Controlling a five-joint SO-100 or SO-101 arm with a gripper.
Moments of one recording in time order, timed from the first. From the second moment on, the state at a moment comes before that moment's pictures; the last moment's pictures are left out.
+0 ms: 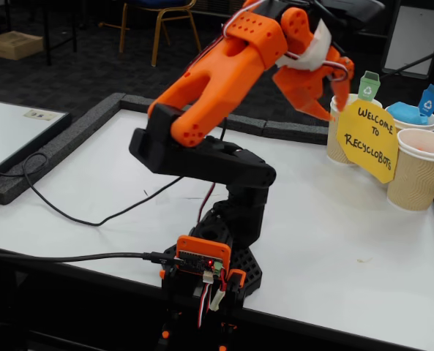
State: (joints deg) arm 33.8 157.3 123.0 85.3 19.9
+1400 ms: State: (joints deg) arm 17.3 153.9 121.2 72.3 19.9
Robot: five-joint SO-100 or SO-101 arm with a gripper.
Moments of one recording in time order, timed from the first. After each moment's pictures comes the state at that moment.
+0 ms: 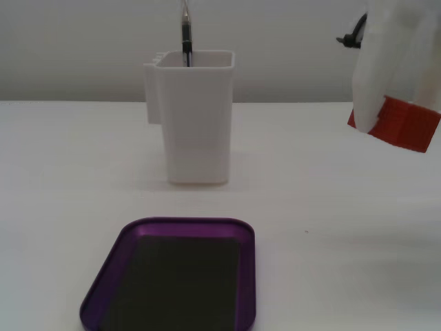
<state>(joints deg) -20.3 115.3 102.0 72.4 -0.8</state>
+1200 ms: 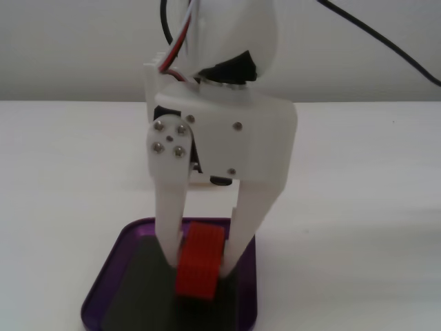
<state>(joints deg) -16.7 47.6 38.8 76.4 15.8</state>
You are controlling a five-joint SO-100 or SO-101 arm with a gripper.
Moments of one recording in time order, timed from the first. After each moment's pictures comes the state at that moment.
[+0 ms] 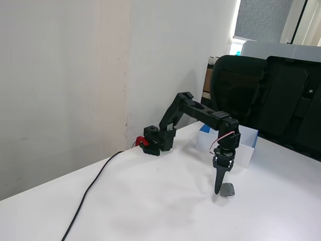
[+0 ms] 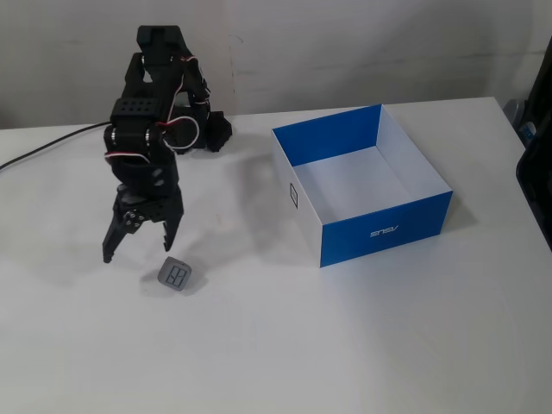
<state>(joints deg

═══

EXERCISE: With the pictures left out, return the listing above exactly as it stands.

OUTPUT FOR THIS TASK:
Controlling a five-joint SO-100 or SO-101 arm with a gripper.
Moments of one recording in time order, timed from the first. From the second moment on, the state at a moment comes before that moment's pictures; the last moment's pictures are left out.
+0 ms: 
State: (joints deg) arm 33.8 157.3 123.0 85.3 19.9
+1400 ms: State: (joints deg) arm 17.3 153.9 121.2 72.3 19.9
Robot: five-joint SO-100 or SO-101 arm with a gripper.
Moments of one recording in time order, timed from the first. After each moment's pictures comes the state at that moment.
+0 ms: 
<state>(joints deg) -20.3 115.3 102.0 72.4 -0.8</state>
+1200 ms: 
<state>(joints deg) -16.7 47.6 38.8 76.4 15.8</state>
You are controlling a five-joint SO-100 or SO-101 arm with a gripper.
Moments of one recording in time order, timed from the first. After each moment's pictures comes the state at that moment.
[+0 ms] 
[+0 ms] 
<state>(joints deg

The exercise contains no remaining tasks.